We work closely with our clients to help them understand this changing landscape and keep abreast of any changes in enforcement focus or guidance issued by the Department of Justice or HHS-OIG.  We also talk to our clients about the importance of a good compliance program and the need for constant training, education, and monitoring to help identify and reduce risk.  At the end of the day though, even the best program cannot completely reduce risk, so we also talk to them about how to respond if they find themselves involved in a government investigation. 

Q: The requirements and market practices around reporting, sharing and using health care data have ballooned this decade. Has that made monitoring and investigating potential issues easier?

A: Data is a huge driver in government investigations.  New reporting requirements have certainly made it easier for whistleblowers and others to identify suspected fraud waste and abuse and bring it to the attention of the government.  That said, the government has been leveraging provider data for some time and is getting better at it every day especially in the post-acute space.  For clients that have a good handle on their data, it’s also made it easier for them to manage compliance challenges.  However, sometimes the data can be overwhelming or lead in the wrong direction.  I always counsel clients who are audited by various Medicare and Medicaid contractors to make sure they take a close look at what data is requested and what other data may be available to support services billed.
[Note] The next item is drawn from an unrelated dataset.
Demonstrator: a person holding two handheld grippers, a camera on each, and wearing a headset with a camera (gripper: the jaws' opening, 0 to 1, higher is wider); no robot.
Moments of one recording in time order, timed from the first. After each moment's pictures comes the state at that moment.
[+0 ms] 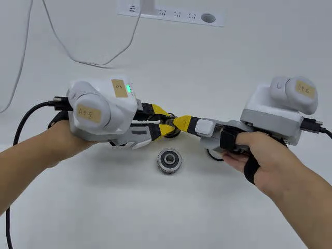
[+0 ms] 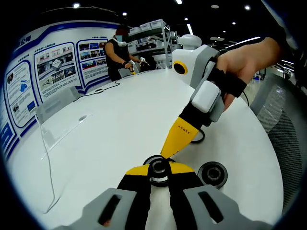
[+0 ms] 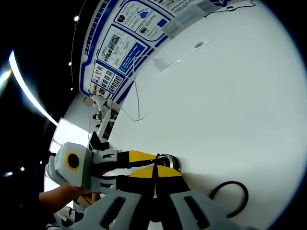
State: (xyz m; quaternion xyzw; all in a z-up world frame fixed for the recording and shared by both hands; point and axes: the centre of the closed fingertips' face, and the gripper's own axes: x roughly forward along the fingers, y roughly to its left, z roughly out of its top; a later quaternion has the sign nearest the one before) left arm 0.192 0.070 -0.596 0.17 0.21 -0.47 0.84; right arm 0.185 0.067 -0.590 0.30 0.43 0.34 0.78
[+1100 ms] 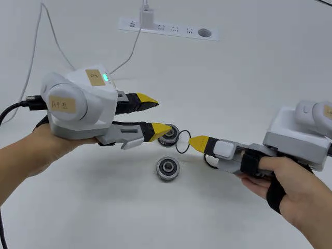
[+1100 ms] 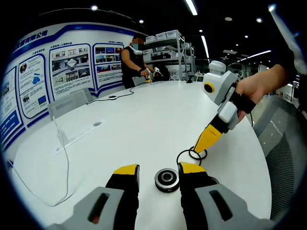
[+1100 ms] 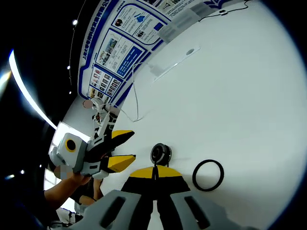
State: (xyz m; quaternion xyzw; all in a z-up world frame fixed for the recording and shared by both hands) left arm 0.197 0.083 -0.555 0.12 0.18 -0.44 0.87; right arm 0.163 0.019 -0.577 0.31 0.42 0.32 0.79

Q: What are some notable cases around the country that you're tracking that could have repercussions for Nashville and/or Tennessee?

A: Two big ones:

United States v. AseraCare, a recent 11th Circuit decision involving medical necessity claims brought by the government under the False Claims Act.  The court held that the government needs to show "something more than the mere difference of reasonable opinion" between two medical practitioners to establish that a claim isn't medically necessary and therefore false.  At the end of the day, this decision is going to raise the bar for the government to prove that a claim is “false” because it lacked medical necessity.  In short, it will require more than a difference of opinion between a government expert reviewing the claims after the fact and the treating physician.  I like to refer to this requirement as "medical necessity plus" with the "plus" being something more, like pressure to make and admission, bonuses based on services rendered, to recognition internally that claims may not be medically necessary.
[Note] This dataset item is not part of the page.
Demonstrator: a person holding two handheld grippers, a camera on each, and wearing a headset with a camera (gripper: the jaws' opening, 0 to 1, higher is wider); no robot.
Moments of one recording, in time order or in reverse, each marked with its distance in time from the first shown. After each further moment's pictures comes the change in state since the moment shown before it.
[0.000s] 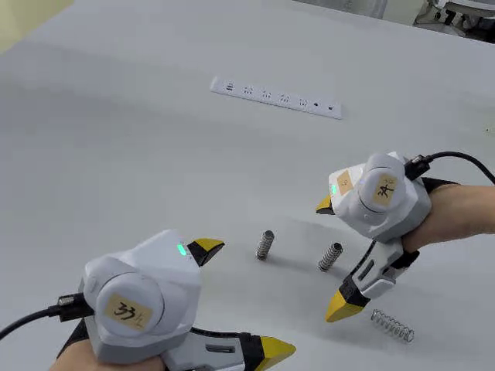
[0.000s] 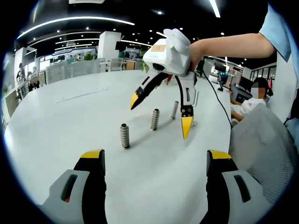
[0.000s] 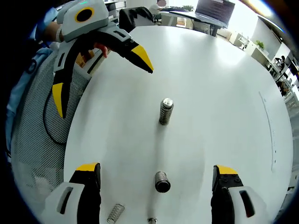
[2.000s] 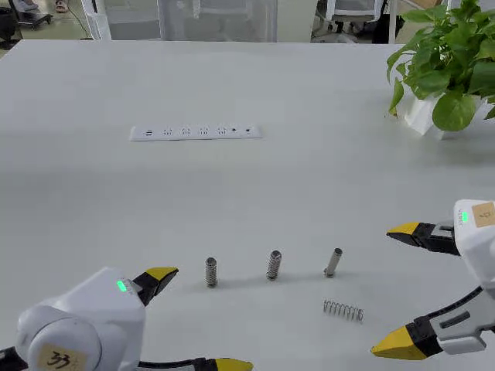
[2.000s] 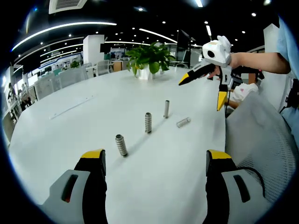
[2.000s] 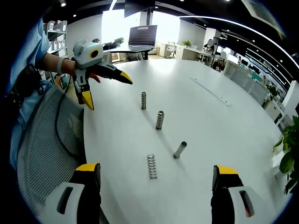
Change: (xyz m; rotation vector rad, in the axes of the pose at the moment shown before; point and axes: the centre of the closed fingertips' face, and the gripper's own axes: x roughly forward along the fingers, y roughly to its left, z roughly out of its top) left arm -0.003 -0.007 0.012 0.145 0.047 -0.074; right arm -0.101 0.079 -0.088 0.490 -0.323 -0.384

U.S. ex rel. J. William Bookwalter, III, M.D. et al. v. UPMC et al. is a 3rd Circuit case, where the court overruled a dismissal of a False Claims Act case brought on alleged violations of the Stark Law.  The court held that the case should not have been dismissed and discovery could go forward because there appeared to be a connection between physician productivity-based compensation and the volume of those surgeons’ referrals for inpatient hospital services.  One allegation the court focused on is that some of the physicians received compensation in excess of collections for the professional services they rendered.  While this decision may be at odds with some of the proposed changes to the Stark Law and Anti-Kickback Statute, it’s still good law and is sure to invigorate some Stark Law-based False Claims Act cases. The UPMC decision is a bit disquieting for physician employers.  While the court seemed to focus on the weight of all the allegations taken together, some of the allegations the court focused on are not uncommon for many facilities. 

Q: Nashville General Hospital's class action vs. Momenta Pharmaceuticals was recently granted class-action status, marking the first time in nearly half a century that a city entity has done so. How unusual is it to see a publicly owned safety-net hospital in the lead of a case like this?

A: It is becoming more and more common.  As hospitals face ever-tighter budgets, we've seen more and more of them turn to class action and other litigation to try to recover money they believe they improperly paid.  Anti-trust actions like this one are particularly popular, and the benefits to Nashville General as the lead plaintiff could be substantial.